McIntosh C26の出力とMC30の入力の間にAT-02Jを設置して、いざ試聴。
音質は何も変わらないだろうと予想していたところ、少し太くなった印象で、他者のレビューにもいくつか見られるように低域が少し強調されます。切れの良い出音を目指している方には耳障りになるかも知れませんが、筆者宅では好結果となりました。
これはAT-02Jに繋ぐラインケーブルの種類によっても変わりそうです。(今回はケーブルの試聴ではないし長くなるので省きます)

当初は結果に戸惑うも、導入して良かった

正直、当初はこの結果には戸惑いました。
機材を挟む以上、音が変わるのは当然といえば当然ですが、それが喜ばしいわけでもなく、かと言って悪くなったわけでもない、うーん🤔という具合に。
このモヤモヤは導入から約1.5ヶ月経った現在、C26のボリュームを上げるメリットを実感出来たことにより解消されました。
そのメリットは音の実体感がより感じられたこと。筆者にとってこれは非常に大きなポイントでした。

McIntosh C26のボリューム位置は10時から11時へ上げることが出来た

ちなみにAT-02J導入前のリスニング時ボリューム位置は10時でしたが、導入後(ディップスイッチは-20dB)は11時まで上げることが出来ました。

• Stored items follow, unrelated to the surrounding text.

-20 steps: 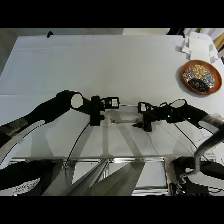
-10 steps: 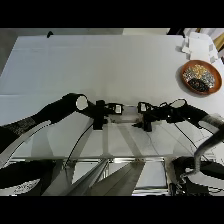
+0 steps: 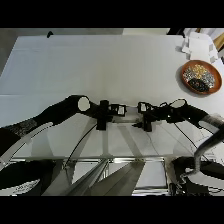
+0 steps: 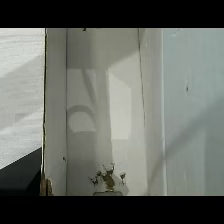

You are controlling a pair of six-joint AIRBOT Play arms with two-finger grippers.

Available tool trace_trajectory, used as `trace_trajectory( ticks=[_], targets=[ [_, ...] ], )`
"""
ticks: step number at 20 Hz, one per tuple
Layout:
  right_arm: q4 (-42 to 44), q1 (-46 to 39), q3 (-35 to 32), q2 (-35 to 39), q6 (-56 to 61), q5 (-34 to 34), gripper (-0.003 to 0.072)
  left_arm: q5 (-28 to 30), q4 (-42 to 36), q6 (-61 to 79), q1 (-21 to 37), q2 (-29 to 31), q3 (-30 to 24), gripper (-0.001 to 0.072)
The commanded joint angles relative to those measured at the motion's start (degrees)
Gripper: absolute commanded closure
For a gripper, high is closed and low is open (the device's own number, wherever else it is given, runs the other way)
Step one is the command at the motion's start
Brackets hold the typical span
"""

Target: Fold the box and place the chain.

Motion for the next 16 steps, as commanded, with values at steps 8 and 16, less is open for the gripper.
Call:
trace_trajectory(
  ticks=[8, 16],
  targets=[
    [0.0, 0.02, -0.02, 0.0, 0.0, -0.02, 0.039, 2.58, -2.67, 0.15, -1.81, -0.07, 0.04, 0.0495],
    [0.02, 0.02, -0.02, 0.0, 0.0, -0.02, 0.039, 1.73, -2.25, -4.7, -1.73, 0.11, 0.04, 0.0318]
  ],
)
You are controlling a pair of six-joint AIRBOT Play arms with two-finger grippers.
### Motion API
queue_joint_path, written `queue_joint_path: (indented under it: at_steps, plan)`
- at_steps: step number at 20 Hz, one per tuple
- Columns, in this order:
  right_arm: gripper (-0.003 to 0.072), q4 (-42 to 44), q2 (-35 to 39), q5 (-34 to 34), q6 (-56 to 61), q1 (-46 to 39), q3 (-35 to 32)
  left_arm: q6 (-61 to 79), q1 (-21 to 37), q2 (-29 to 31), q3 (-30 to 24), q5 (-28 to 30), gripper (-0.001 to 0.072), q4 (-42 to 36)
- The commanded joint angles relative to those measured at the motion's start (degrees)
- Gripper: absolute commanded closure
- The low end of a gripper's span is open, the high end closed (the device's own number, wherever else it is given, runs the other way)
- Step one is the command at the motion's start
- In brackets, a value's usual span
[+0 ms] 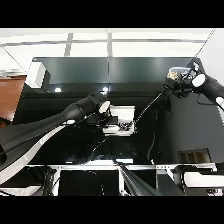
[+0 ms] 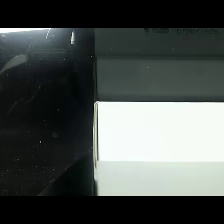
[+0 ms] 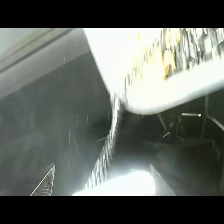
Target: Fold the box and place the chain.
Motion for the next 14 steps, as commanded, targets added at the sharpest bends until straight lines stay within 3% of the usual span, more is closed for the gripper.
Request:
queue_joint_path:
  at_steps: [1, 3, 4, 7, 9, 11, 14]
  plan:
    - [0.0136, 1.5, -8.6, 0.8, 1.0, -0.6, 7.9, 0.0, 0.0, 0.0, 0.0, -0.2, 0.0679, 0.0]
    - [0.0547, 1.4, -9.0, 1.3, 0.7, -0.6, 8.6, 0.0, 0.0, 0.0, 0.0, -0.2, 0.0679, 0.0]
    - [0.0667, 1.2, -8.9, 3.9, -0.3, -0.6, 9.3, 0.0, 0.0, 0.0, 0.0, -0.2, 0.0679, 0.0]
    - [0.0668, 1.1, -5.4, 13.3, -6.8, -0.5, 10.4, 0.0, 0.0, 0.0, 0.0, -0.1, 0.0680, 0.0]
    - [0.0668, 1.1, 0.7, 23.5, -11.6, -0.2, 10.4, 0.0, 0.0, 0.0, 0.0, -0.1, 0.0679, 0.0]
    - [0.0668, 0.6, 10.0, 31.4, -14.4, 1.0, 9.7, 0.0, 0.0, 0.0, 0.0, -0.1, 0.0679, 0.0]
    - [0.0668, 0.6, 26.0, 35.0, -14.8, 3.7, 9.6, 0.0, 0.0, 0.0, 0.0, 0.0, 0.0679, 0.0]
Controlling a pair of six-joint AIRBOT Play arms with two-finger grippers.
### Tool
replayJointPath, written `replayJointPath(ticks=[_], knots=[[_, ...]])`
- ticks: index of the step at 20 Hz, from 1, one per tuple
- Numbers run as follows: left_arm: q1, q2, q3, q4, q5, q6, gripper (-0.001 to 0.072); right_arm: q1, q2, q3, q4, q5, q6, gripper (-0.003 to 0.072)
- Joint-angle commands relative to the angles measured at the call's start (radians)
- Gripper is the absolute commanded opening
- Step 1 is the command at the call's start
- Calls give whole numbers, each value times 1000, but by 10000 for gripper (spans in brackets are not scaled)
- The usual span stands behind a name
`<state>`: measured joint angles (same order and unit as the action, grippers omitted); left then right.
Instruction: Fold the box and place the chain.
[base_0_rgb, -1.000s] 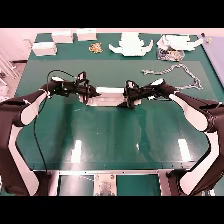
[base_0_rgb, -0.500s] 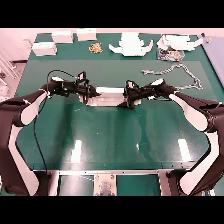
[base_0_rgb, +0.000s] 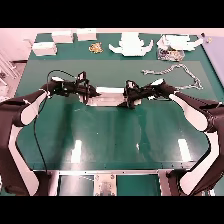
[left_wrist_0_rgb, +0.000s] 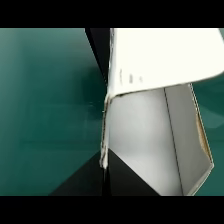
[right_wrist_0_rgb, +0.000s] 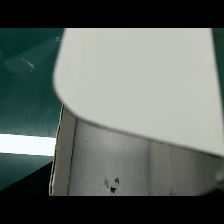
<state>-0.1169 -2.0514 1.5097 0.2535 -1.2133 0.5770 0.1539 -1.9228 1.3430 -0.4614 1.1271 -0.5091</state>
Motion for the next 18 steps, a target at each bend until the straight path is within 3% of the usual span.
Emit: replayJointPath(ticks=[1, 8, 9, 10, 15, 18], knots=[[0, -1, 0, 0, -1, 0, 21, 1, -1, 0, 0, 0, 0, 583], [0, -1, 1, -2, -2, 2, 22, 1, -1, 0, 0, 0, 0, 584], [0, -1, 1, -9, -2, 10, 146, 1, -1, 0, 0, 0, 0, 583], [0, -1, 1, -19, -2, 10, 316, 1, -1, 0, 0, 0, 0, 583], [0, 0, 1, -74, -18, 54, 325, 1, -1, 0, 0, 0, 0, 583], [2, 0, 18, -89, -81, 53, 326, 1, -1, 0, 0, 0, 0, 584]])
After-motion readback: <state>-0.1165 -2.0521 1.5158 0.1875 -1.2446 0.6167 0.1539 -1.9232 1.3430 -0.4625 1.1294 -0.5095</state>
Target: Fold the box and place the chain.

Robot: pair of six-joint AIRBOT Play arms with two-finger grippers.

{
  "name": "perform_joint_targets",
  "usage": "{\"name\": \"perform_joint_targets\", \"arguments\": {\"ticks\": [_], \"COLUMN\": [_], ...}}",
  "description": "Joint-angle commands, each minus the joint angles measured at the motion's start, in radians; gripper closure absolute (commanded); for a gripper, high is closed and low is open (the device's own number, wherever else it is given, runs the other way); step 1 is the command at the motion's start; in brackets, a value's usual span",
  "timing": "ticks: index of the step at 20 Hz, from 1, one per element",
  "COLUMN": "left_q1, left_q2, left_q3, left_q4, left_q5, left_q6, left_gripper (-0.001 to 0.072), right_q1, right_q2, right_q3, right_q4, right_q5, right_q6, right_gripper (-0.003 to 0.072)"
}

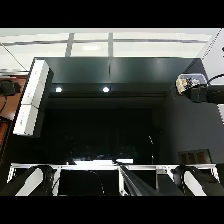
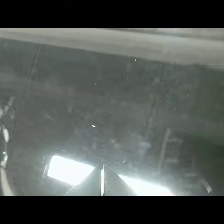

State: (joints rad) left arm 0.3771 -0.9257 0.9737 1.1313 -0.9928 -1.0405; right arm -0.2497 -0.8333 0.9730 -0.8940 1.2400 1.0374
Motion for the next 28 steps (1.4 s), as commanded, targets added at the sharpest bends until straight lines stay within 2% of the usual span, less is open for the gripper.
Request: {"name": "perform_joint_targets", "arguments": {"ticks": [1, 4, 6, 7, 9, 11, 13, 28], "left_q1": [-0.163, -0.306, -0.336, -0.335, -0.335, -0.336, -0.336, -0.336], "left_q2": [0.149, 0.277, 0.306, 0.307, 0.306, 0.306, 0.306, 0.306], "left_q3": [-0.066, -0.222, -0.286, -0.298, -0.299, -0.299, -0.3, -0.3], "left_q4": [-0.044, -0.021, 0.017, 0.016, 0.015, 0.015, 0.009, 0.009], "left_q5": [0.069, 0.273, 0.315, 0.312, 0.315, 0.309, 0.265, 0.261], "left_q6": [-0.057, -0.069, -0.068, -0.069, -0.068, -0.068, -0.068, -0.068], "left_gripper": [0.068, 0.0679, 0.0678, 0.0678, 0.0677, 0.0677, 0.0677, 0.0677], "right_q1": [0.021, 0.057, 0.051, 0.05, 0.05, 0.05, 0.05, 0.05], "right_q2": [0.032, 0.048, 0.048, 0.048, 0.048, 0.048, 0.048, 0.048], "right_q3": [-0.049, -0.203, -0.283, -0.3, -0.302, -0.302, -0.302, -0.302], "right_q4": [0.007, 0.005, 0.001, 0.001, 0.0, 0.0, 0.0, 0.001], "right_q5": [-0.099, -0.407, -0.627, -0.675, -0.662, -0.6, -0.57, -0.57], "right_q6": [-0.098, -0.164, -0.165, -0.163, -0.163, -0.164, -0.164, -0.164], "right_gripper": [0.0664, 0.0664, 0.0663, 0.0663, 0.0663, 0.0662, 0.0662, 0.0662]}}
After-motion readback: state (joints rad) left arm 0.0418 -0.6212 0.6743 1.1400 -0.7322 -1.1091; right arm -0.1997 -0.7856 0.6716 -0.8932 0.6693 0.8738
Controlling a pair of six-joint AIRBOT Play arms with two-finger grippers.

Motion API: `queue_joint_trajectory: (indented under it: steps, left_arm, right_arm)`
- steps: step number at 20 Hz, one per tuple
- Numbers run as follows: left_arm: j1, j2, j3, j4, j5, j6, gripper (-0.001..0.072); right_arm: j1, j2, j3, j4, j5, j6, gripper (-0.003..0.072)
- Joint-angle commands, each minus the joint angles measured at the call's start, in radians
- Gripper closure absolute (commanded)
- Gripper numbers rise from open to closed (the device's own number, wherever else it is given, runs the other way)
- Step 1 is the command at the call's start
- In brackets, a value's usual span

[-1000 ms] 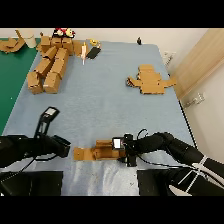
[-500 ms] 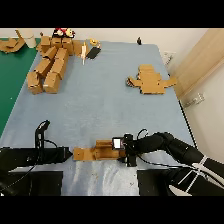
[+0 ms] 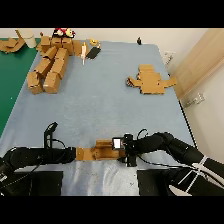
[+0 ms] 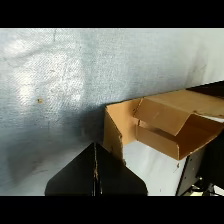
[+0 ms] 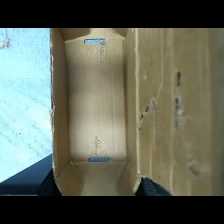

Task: Fold the box.

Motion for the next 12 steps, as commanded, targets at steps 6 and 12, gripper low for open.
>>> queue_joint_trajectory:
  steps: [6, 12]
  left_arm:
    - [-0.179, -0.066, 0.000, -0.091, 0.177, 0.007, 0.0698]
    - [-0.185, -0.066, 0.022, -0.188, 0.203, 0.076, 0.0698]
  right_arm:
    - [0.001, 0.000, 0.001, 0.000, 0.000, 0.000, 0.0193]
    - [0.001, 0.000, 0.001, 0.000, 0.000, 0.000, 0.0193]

dB(デシベル)とは:「dB」は電話を発明したアレキサンダー・グラハム・ベルにちなんだ「B(ベル)」という単位(電話線で送受信する電力を扱う際に使われたのが始まり)に、「十分の一」という意味の「d(デシ)」をくっつけた表記方法です。(Digiland

万人に必要な商品ではない

AT-02Jはボリューム周りに悩みがある方以外には不要です。
音質も変わってしまうため、むしろ使わないで済むなら使わないほうが良いでしょう。接点も機材も少ない方がトラブルも少なく済み、トラブル時の原因究明も簡単ですし。

FX-AUDIO AT-02Jを分解してみた

レビュー記事だけでは面白くないのでバラしてみることにしました。
バラす際にディップスイッチが1本折れたので、良い子は真似しないでね😚

FX-AUDIO AT-02Jのバラし方

AT-02Jをバラすにはビス6本を外す

バラすにはビスを6本外し、裏面のディップスイッチ部分を軽く押さえながら引き抜きます。
※引き抜く際にディップスイッチと筐体内側が必ず擦れるので、筐体内側に擦り傷が付き、筆者のようにスイッチが折れる可能性が非常に高いです。(多分、これ以外のバラし方はないと思いますが知ってる方がいたら是非教えてほしいです)

AT-02Jの基板を引き抜いたところ

引き抜くと金属皮膜抵抗が数本と2組のRCAジャックがささった基板が現れます。
金属皮膜抵抗を換装して遊ぶことも出来そうです。

AT-02Jは可変抵抗器を省くことでコスト削減を実現

高級なアッテネーターは可変抵抗器を使っていることがほとんどですが、ここを省略してディップスイッチにすることで大幅なコスト削減を実現しているわけですね。

金属皮膜抵抗は8本使われている

使用されている金属皮膜抵抗はR1〜R4が57kΩ、R5とR7が39kΩ、R6とR8が6.2kΩ、誤差は全て±0.1%でした。
※「R」はResistor(抵抗)の意味、後ろの数字は番号。つまりR1は「1番目の抵抗」の意味。
カラーコードから抵抗値を計算する時には「抵抗値 色 計算」で検索すると色を選ぶだけで抵抗値を表示してくれる高度計算サイトや便利なサイトがヒットしますよ。

まとめ

FX-AUDIO AT-02Jはコンパクト、シンプル、コスパにも優れ、なかなか面白い商品でした。
特にビンテージ機材のどっかんボリュームにお悩みの方は購入の検討価値アリでしょう。改造前提で購入してみるのもいいかも知れませんね。